> Problem details
An exact copy of the listing below is the answer, with the pictures removed.

> Given data

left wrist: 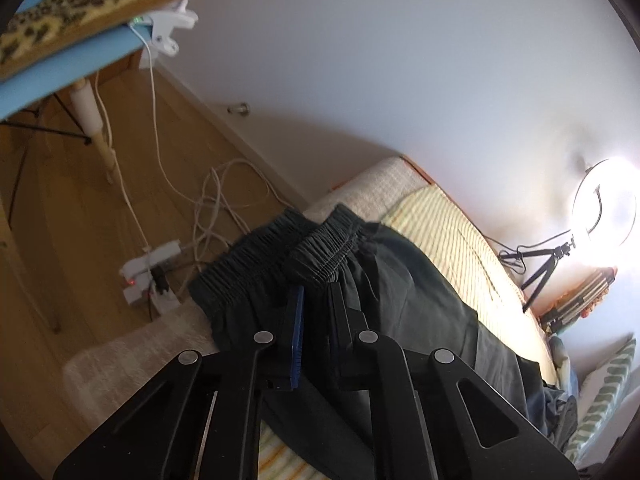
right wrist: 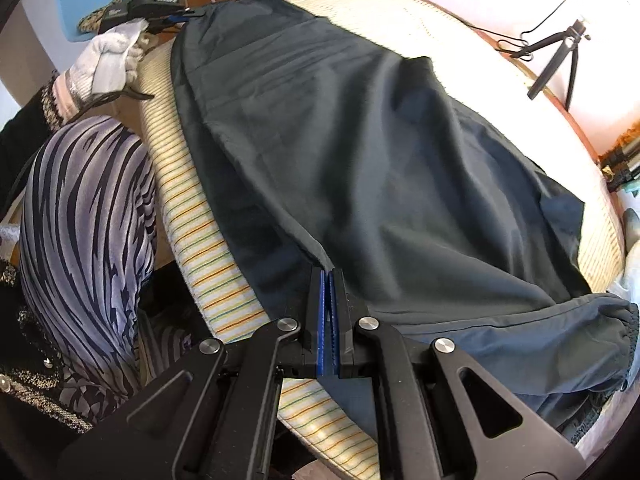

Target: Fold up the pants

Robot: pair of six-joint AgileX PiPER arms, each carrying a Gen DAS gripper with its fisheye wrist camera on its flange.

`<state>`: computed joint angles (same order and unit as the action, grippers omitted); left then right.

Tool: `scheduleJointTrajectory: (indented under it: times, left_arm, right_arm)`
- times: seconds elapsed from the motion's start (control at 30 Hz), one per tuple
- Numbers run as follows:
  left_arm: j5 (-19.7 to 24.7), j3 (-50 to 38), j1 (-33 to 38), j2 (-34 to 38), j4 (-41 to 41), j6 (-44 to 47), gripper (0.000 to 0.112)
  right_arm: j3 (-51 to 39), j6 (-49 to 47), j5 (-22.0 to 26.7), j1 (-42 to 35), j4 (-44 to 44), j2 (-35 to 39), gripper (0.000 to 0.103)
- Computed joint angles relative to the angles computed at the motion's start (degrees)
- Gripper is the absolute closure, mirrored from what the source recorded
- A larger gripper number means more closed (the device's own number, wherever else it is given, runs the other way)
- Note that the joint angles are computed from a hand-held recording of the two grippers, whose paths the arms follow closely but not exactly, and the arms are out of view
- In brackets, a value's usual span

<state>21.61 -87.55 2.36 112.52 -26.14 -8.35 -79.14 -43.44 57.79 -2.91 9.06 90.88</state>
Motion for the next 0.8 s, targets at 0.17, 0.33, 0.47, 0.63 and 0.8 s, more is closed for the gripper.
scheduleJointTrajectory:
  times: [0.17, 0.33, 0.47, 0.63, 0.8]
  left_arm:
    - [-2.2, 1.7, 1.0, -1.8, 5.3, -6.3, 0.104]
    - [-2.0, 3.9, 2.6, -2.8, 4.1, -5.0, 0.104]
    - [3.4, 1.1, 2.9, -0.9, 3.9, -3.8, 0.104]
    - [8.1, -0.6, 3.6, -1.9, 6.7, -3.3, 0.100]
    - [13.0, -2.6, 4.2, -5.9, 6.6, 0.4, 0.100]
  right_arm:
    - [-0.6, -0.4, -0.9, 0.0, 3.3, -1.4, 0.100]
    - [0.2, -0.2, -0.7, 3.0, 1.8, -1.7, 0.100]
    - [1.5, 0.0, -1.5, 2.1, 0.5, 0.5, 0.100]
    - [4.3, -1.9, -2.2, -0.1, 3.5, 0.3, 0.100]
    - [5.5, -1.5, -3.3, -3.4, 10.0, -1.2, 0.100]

> Result of the task
left wrist: 
right wrist: 

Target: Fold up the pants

Robot: pair of six-joint AgileX PiPER arms, each carrying a Gen DAS gripper with its fisheye wrist camera on its flange.

`<state>`: computed joint angles (same order and unit as the action, grippers omitted); left then right.

Tool: `scheduleJointTrajectory: (indented under it: times, left_arm, right_arm)`
- times: seconds elapsed from the motion's start (control at 30 Hz), one per tuple
- Numbers run as follows:
  left_arm: j5 (-19.7 to 24.7), j3 (-50 to 38), j1 (-33 to 38), j2 (-34 to 38), j4 (-41 to 41), j6 (-44 to 47), gripper (0.000 to 0.112)
  right_arm: j3 (-51 to 39), j6 (-49 to 47), j5 (-22.0 to 26.7), j1 (-42 to 35), j4 (-44 to 44), j2 (-35 to 39), gripper (0.000 to 0.103)
- Computed joint angles relative to the angles computed at the motion's start (degrees)
- Gripper is the absolute closure, mirrored from what the source recorded
- A larger gripper number means more closed (the device's own number, wherever else it is given, runs the other way)
- Note that the joint angles are computed from a hand-held recording of the two grippers, whose paths the arms follow closely but not exactly, and the arms are out of view
- In brackets, a value's usual span

<state>21.61 -87.55 2.36 112.52 -26.14 -8.35 -79.14 -43.44 57.79 -2.91 9.06 90.88</state>
Motion for the next 0.8 s, targets at 0.17, 0.33, 0.47, 0.63 and 0.8 s, more is closed for the gripper.
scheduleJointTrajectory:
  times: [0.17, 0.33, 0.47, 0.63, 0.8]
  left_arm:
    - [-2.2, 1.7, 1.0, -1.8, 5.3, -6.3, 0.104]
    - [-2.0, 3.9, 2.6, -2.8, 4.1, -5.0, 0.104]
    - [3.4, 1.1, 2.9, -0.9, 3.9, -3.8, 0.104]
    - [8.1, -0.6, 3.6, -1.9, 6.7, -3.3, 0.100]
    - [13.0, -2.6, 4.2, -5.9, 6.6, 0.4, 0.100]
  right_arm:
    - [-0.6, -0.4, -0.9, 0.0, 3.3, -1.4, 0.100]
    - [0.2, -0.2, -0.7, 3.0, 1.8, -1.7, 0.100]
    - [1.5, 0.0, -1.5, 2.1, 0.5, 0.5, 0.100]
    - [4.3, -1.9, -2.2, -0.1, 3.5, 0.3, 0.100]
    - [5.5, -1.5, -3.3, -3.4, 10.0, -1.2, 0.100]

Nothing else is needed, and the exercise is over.